Summary & Recommendations

Injury treatment in aggressive soccer is equally costly and time-consuming also given the pressures of the game, injury avoidance is more important than ever. But, despite extensive published literature on harm prevention strategies and initiatives such as FIFA's 'The II', the injury rates in soccer remain high, especially in the higher levels.

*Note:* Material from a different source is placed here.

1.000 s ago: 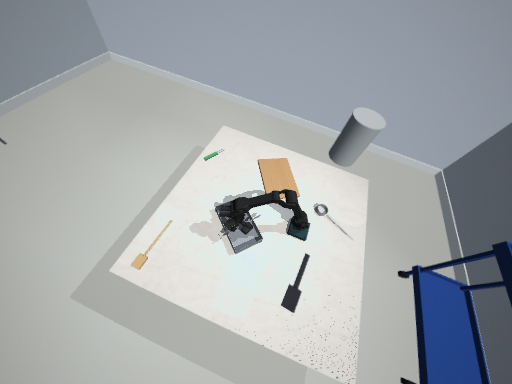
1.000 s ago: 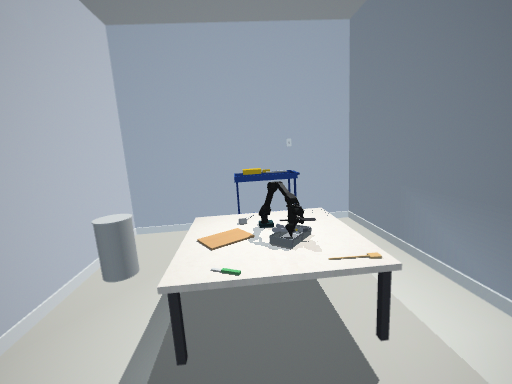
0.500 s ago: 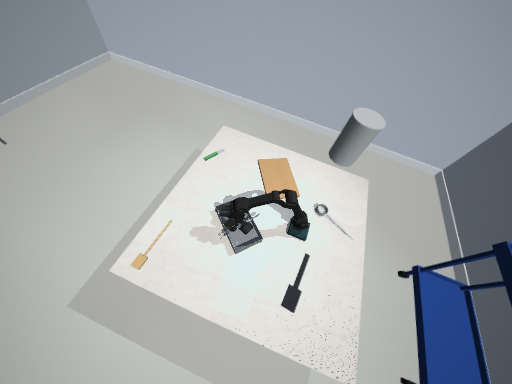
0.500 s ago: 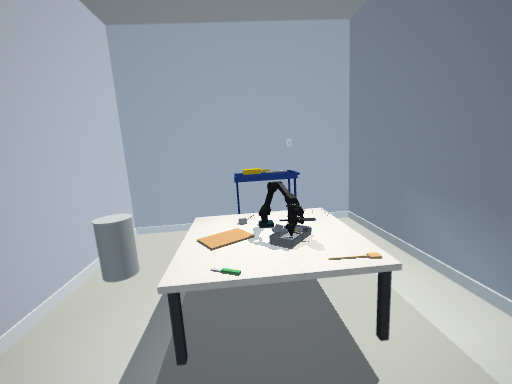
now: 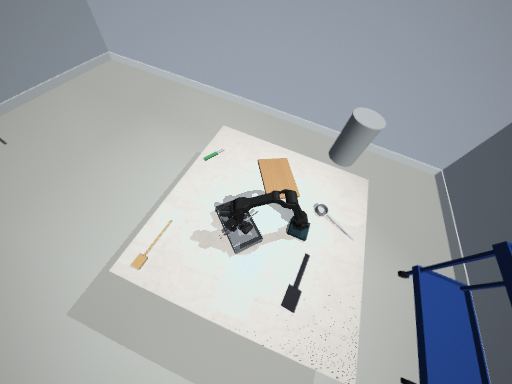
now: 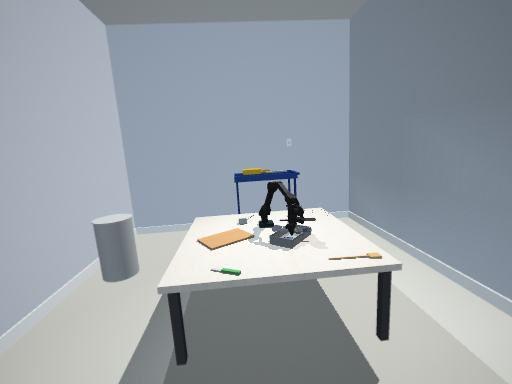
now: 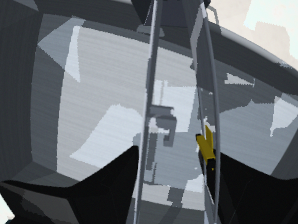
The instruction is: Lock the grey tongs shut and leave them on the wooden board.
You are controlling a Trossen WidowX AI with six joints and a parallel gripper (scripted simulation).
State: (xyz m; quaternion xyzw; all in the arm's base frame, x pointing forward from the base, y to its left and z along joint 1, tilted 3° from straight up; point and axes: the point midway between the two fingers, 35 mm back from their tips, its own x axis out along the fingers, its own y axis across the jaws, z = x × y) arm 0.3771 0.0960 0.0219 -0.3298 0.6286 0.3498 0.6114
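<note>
Now: gripper tip 10 mm to the left of the grey roasting tin. The rest, counted from my gripper tip: wooden board (200 mm behind, 460 mm to the right, 20 mm below); then black spatula (400 mm behind, 240 mm to the left, 30 mm below); then green-handled tool (310 mm ahead, 540 mm to the right, 20 mm below).
</note>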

The latest research indicates that while overall injury prevention programs such as The II might reduce the incidence of trauma in amateur gamers, especially by reducing the incidence of knee injury. However, they will probably not benefit professional players or level. Instead, combining a more individualized approach (using a far greater emphasis on particular exercises determined by kinesiologic and diagnostic testing) with team sessions seems to be desirable. Additionally, it is important that gamers are 'on-board' with almost any program and take part regularly (at least twice weekly) to achieve all the potential advantages.

References
1.Br J Sports Med. 2002;36:354-9.
2.Injury Prevention. 2011;17(2):1-5.
3.Am J Sports Med. 2011 Jun;39(6):1226-32
4.Br J Sports Med. 2013 Aug;47(12):743-7.
5. Knee Surg Sports Traumatol Arthrosc 2010; 18:1798-1803.
6.J Orthop Sports Phys Ther 2010; 40:67-81
7.Br J Sports Med 2005; 39:542-546
8. Sports Med 2004; 34:681-695
9. Am J Sports Med 2002; 30:199-203.
10. Sports Med 2012;42:209-226
11. Br J Sports Med 2012; 46:112-117.
12.Am J Sports Med 2004; 32(suppl 1):S5-S16.
13. Am J Sports Med 2010; 38:2051-2057.
14. Am J Sports Med 2010; 38:1147-1153.
15. Br J Sports Med 2006; 40:767-772
16. Am J Sports Med 2013; 41:327-335
17. Am J Sports Med 2002; 30(5):652-9
18.Br J Sports Med 2012 Dec;46(16):1114-8
19. J Physiother 2013 Mar; 59(1):15-23
20. Clin J Sport Med 2013 Nov; 23(6):500-1
21. Sports Med 2013 Apr; 43(4):257-65
22.J Strength Cond Res 2013 Dec; 27(12):3275-85
23. J Muscles, Ligaments and Tendons Journal 2013; 324 3 (4): 324-330
24. J Bone & Joint Surgery 1936; 18:105-110.
25. Phys Ther Sport 2007; 8:14-21.
26.J Orthopaedic and Sports Physical Therapy 1981; 2:117-133
27. Magee DJ. Orthopedic Physical Assessment. 3rd ed. Philadelphia, PA: W.B. Sauders Company; 1997.